The published method suggested by the reviewer is indeed a valuable contribution and should be discussed explicitly in our manuscript. The FreemoVR platform is highly versatile, but differs from our solution in several aspects that are important to studies of zebrafish visual function (visual field coverage, light refraction, interoperability with laser-scanning microscopes). This merits a qualified discussion that was so far absent from our manuscript.

Action taken: We now included a reference to Stowers et al. 2017, and briefly compare and contrast it to our own approach. We write:

“At least one existing solution for stimulating and tracking freely moving zebrafish supports unusually large stimuli, though despite its versatility, it still only covers part of the visual field and does not address the remaining issues of total internal reflection and the interoperability with laser-scanning microscopes (43).”

5) The statement that the gain of the OKR broadly follow the density of the longer-wavelength sensitive photoreceptors in the retina is entirely ignoring the fact that the fish retina is full of Opsins in all kind of different cells types. This includes different melanopsins, but also VA-opsins (which are likely sensitive in the green), opn5s (UVA), tmt-opsins etc.
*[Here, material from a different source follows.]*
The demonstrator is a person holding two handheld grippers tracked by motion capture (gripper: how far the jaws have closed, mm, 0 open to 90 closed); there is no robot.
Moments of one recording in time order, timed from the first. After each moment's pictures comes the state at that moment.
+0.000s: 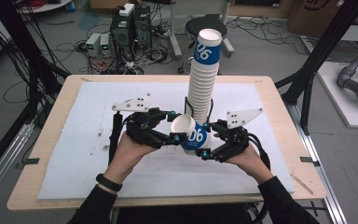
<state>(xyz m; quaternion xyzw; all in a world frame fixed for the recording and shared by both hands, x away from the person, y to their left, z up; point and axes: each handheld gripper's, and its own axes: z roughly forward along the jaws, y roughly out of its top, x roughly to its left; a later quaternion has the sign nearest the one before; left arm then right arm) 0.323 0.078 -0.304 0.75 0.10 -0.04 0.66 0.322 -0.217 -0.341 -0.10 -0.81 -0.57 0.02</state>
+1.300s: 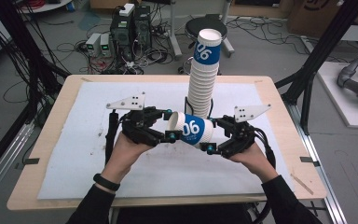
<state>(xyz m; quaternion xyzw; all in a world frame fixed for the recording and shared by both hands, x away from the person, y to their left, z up) 0.327 0.088 -0.307 0.72 0.10 -0.04 0.68 0.323 -0.228 -0.329 -0.12 -0.78 -0.61 0.03</state>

Evidence from mouse and humans starts to suggest that even in these mammals- which have a highly reduced number of non-rod, non-cone opsins- melanopsin+ RGCs are involved in vision (see Annu Rev Vis Sci. 2020 Sep 15;6:453-468. doi: 10.1146/annurev-vision-030320-041239 for a recent review). This aspect needs to be addressed in their optokinetic response gain covariant analyses.

This is indeed an interesting aspect gaining increased recognition in the field. While the good match between a higher density of longer-wavelength photoreceptors and higher OKR gains could be explained without regard to other, previously overlooked opsins, we should still address their potential role in our manuscript.
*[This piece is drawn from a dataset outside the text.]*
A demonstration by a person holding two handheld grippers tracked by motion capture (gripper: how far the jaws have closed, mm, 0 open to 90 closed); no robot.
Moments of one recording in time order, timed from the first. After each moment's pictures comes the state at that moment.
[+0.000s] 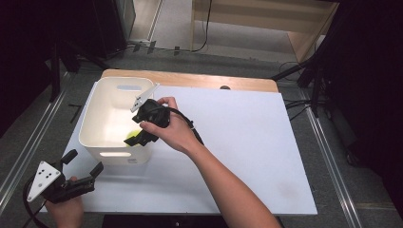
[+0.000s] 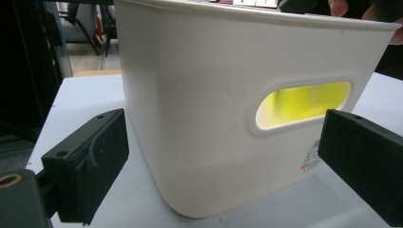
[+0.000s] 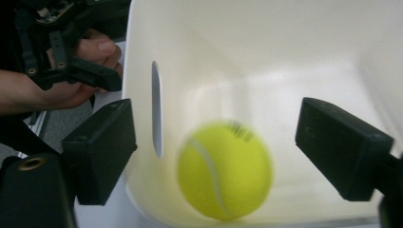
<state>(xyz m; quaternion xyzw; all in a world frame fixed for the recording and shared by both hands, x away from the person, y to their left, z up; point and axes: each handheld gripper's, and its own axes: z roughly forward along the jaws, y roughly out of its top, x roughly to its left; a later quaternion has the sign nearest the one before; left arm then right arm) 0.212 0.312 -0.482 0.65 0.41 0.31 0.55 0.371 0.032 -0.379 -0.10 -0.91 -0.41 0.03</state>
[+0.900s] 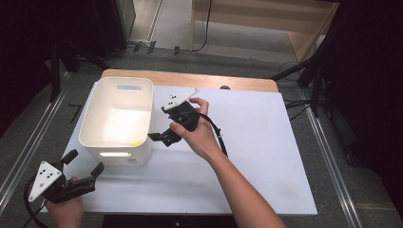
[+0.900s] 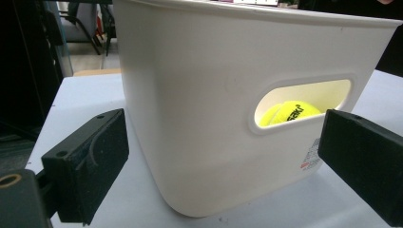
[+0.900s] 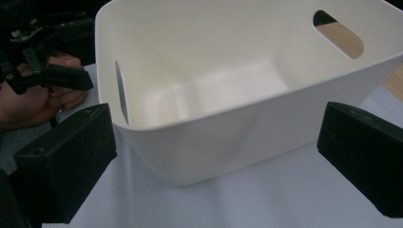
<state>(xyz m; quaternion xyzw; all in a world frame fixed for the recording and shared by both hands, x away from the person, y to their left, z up) 0.213 0.310 -0.482 0.66 0.41 0.31 0.55 0.353 -0.043 -0.380 -0.18 -0.86 -0.47 -0.06</state>
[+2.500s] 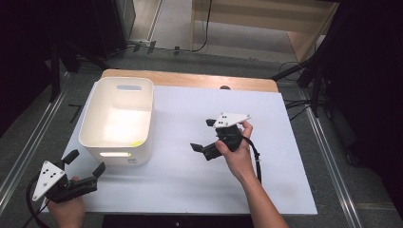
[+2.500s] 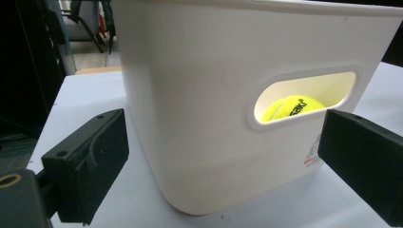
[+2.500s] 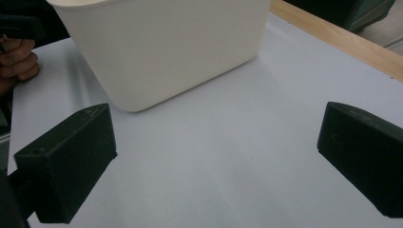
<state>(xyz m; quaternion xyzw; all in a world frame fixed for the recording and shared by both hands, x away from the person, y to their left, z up) 0.213 0.306 -0.483 0.66 0.41 0.32 0.54 0.310 -0.151 -0.426 -0.28 -0.82 -0.49 -0.11</state>
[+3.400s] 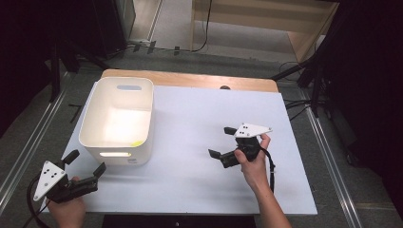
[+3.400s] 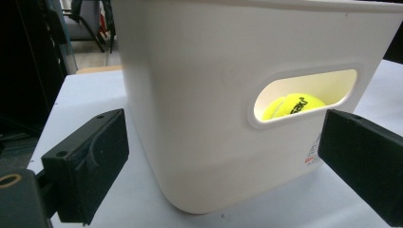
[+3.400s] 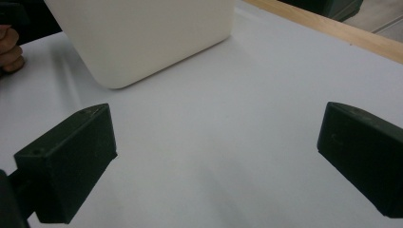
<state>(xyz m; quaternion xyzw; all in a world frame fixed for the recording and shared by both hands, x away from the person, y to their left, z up) 0.213 0.306 -0.484 0.67 0.41 0.32 0.53 0.288 -0.201 -0.451 -0.31 -0.80 -0.50 -0.13</state>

Action taken: We have now expanded our discussion to acknowledge the putative role of other opsin-expressing retinal neurons. We write:

“Recent studies suggest that melanopsin-expressing ganglion cells also contribute to form vision (59, 60), and melanopsins as well as a plethora of other opsins are expressed in the zebrafish retina and brain (61, 62). It is therefore possible that photoreception via opsin-expressing neurons in the inner retina contributes to zebrafish OKR as well.”
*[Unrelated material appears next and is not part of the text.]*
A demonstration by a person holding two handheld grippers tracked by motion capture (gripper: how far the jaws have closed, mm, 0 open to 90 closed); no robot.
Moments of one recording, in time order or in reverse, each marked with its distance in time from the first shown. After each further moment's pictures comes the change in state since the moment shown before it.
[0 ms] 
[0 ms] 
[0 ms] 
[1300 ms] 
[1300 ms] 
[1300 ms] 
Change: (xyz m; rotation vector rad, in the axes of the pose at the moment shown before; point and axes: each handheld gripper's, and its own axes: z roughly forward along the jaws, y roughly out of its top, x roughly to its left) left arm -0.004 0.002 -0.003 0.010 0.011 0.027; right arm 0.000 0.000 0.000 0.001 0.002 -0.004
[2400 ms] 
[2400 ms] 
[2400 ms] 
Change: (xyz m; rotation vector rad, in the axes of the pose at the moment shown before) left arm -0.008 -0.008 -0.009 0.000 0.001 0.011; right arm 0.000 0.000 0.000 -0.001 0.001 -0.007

6) Spectral information on the LEDs needs to be provided (in photons per area and time).

Yes, we agree that information on the brightness of the stimulus should be included. This will supplement the provided spectral information regarding peak wavelength and LED type in the manuscript and thereby facilitate comparison to the results of future studies.

Action taken: We have measured the luminance (10.94 ± 0.59 𝑐𝑑 𝑚⁻²) and now report it in the Methods section.